Medigap is standardized. That means that a Plan F with ABC Company is the same coverage as with XYZ. The only difference is the logo on your ID card and the premium that you are charged. In theory, although it does not always work this way, the premium is based on customer service, the size of the insurance company you have elected, and other various factors that cause one person to purchase coverage from one company while another person purchases the same coverage from a different company at a different price.
The Centers for Medicare and Medicaid Services has written, “Choosing A Medigap Plan.” In it you will be able to learn about Medigap plans and your options. If you are age 63 or older, I recommend that reading this booklet be your first step when you start considering Medigap.
In this post I want to try to explain the difference between plan F and plan G.
Plan F is the most comprehensive Medigap plan that is currently available. As the most comprehensive, it is also the most expensive. If you use the services of a doctor who accepts Medicare, you should never again have to deal with Medical bills. That hassle is a thing of the past with Plan F.

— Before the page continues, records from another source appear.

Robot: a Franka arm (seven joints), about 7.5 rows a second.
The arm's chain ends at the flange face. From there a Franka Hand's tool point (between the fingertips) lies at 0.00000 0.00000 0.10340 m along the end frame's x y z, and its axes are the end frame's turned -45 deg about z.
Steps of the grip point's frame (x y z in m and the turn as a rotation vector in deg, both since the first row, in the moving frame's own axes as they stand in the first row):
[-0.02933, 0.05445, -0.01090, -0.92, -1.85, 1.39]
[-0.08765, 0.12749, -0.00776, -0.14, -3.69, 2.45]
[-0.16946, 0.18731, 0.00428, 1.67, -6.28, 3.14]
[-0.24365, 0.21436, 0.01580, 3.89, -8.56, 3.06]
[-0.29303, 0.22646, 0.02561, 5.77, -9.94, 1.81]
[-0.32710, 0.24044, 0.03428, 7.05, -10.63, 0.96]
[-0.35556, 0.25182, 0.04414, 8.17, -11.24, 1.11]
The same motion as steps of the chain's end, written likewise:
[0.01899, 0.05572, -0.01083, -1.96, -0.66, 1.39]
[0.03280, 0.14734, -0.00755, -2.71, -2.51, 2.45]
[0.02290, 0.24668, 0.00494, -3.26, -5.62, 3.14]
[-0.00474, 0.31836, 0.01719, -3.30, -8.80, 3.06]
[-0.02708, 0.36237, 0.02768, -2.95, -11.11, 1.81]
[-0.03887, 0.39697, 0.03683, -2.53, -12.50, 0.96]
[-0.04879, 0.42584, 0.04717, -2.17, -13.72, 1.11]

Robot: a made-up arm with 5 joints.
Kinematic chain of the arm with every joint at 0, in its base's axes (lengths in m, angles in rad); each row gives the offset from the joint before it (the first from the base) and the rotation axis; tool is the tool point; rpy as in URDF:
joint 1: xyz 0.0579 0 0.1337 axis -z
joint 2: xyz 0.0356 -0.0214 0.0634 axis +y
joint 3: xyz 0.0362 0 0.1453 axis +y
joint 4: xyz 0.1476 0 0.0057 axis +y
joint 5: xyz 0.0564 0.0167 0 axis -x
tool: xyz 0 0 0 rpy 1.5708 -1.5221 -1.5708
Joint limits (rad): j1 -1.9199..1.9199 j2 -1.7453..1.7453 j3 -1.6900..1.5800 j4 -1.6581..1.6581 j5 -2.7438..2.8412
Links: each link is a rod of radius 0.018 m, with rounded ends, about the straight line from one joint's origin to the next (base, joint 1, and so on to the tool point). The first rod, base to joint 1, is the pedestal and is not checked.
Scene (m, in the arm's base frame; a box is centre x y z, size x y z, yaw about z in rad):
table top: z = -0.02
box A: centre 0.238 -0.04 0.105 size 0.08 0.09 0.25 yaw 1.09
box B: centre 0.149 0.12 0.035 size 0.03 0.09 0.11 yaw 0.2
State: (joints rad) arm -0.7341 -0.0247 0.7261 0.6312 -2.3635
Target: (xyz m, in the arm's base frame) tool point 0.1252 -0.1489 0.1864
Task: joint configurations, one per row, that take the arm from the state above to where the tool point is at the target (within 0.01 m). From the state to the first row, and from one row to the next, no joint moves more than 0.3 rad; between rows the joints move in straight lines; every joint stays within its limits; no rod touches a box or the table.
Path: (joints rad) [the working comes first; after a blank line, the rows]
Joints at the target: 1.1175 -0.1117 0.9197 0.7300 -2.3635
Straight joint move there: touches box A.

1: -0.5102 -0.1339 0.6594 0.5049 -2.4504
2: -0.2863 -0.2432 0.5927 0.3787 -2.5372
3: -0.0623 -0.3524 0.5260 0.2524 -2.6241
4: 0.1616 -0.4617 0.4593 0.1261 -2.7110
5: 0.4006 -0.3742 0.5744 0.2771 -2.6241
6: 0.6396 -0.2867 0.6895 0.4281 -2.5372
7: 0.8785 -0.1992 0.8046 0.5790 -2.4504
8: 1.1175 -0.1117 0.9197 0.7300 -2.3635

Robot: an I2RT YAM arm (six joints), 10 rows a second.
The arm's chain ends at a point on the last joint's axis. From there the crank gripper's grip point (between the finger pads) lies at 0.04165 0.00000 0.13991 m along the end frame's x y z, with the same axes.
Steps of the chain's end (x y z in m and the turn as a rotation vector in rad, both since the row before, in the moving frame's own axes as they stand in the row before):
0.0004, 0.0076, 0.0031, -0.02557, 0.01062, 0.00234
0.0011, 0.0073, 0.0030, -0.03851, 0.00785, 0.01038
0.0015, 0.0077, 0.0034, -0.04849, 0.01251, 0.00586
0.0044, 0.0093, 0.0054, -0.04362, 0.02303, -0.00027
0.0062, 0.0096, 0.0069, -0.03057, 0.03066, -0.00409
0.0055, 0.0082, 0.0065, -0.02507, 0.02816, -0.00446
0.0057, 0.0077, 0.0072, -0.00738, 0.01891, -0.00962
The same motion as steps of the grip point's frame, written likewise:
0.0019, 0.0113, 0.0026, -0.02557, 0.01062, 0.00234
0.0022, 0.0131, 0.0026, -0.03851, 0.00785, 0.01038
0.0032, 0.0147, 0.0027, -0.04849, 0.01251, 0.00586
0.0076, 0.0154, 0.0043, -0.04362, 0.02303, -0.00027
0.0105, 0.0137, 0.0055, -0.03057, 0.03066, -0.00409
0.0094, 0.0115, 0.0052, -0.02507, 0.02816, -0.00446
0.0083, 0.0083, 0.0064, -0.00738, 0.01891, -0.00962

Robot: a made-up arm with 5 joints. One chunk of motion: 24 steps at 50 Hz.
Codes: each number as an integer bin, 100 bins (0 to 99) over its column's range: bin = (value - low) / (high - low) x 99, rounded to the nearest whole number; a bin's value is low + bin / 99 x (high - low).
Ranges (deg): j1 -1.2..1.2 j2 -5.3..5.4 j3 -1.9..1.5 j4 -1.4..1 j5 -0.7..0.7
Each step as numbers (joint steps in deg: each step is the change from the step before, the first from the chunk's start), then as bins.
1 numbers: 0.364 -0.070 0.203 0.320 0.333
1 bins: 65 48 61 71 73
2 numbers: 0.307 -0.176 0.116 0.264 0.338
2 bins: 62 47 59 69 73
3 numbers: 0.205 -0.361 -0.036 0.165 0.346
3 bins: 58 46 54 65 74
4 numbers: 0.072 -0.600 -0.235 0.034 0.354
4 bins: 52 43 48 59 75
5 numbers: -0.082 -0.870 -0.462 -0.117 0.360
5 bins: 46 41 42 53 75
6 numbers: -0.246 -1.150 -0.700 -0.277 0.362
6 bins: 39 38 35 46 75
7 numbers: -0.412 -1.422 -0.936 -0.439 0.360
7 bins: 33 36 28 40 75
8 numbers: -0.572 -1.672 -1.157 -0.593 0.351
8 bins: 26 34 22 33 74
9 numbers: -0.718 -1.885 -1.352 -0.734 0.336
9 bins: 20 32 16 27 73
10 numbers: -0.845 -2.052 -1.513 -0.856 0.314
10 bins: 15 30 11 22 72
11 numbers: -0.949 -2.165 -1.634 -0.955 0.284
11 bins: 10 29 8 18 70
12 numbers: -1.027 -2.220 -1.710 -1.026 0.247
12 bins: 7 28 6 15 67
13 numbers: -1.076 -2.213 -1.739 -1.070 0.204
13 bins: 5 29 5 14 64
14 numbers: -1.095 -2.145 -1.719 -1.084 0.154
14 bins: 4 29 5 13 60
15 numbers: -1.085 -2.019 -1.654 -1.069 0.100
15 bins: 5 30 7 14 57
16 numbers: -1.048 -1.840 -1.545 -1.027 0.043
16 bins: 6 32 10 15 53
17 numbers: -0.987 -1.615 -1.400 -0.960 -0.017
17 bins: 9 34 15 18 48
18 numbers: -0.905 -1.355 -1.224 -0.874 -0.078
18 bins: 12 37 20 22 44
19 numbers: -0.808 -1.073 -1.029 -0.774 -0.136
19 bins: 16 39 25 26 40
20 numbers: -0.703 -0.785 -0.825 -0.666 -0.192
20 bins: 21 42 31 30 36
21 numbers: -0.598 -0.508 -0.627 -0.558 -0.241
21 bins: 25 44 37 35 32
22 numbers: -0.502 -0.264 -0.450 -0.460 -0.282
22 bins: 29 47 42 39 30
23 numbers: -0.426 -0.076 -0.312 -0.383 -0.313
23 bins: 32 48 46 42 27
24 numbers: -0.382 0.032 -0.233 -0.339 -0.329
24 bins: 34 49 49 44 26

Once you show your insurance ID card to your doctor, he will file your claim with Medicare and they will then file your claim with your Medigap plan. They in turn will pay your doctor.
If you use a doctor who does not accept Medicare, federal law limits the amount of “Excess Fees” that he can charge you to 15% of what Medicare approves. That means that you are liable for the 20% of your doctor’s bill that Medicare approves but does not pay plus his “Excess Fees.” In other words, you could find yourself liable for 35% of your doctor’s bill in you use a non-enrolled doctor.
If you elect to go to a doctor who does not accept Medicare, he is still obligated to file your claim with Medicare. Medicare will forward your claim to your Medigap plan after it has finished.
The difference is that you will have to pay your non-enrolled doctor directly and wait to be reimbursed. You will eventually get refund checks from Medicare and Medigap.
Medigap, Plan F will pay anything and everything that Medicare does not. Things that Medigap Plan F will pay include;
- Medicare Part A Deductible
- Medicare Part B Deductible
- Medicare Part B 20% co-insurance
- Excess Fees
- Foreign Travel Medical Emergencies (Coverage is limited)
Medigap Plan G is identical to Plan F with 2 significant differences.
- Plan G does not pay Medicare’s Part B Deductible. You would have to deal with the bookkeeping for that. The deductible for 2012 was only $140. You will be required to pay that to your doctor out of your pocket. As expensive as many doctor’s visits are, it is likely that you will pay your deductible after just one or two visits to your doctor. You should not have any bookkeeping problems for the rest of the year.
- The difference in premium for Plan G, over the year, typically is going to be more than the annual Medicare B deductible.
As I mentioned above, both plans are excellent. You cannot go wrong with either. If you are value conscience and look to save every penny you can, Plan G is a better deal.
If, however, you want a plan that will eliminate every bookkeeping responsibility, Plan F is probably what you are looking for.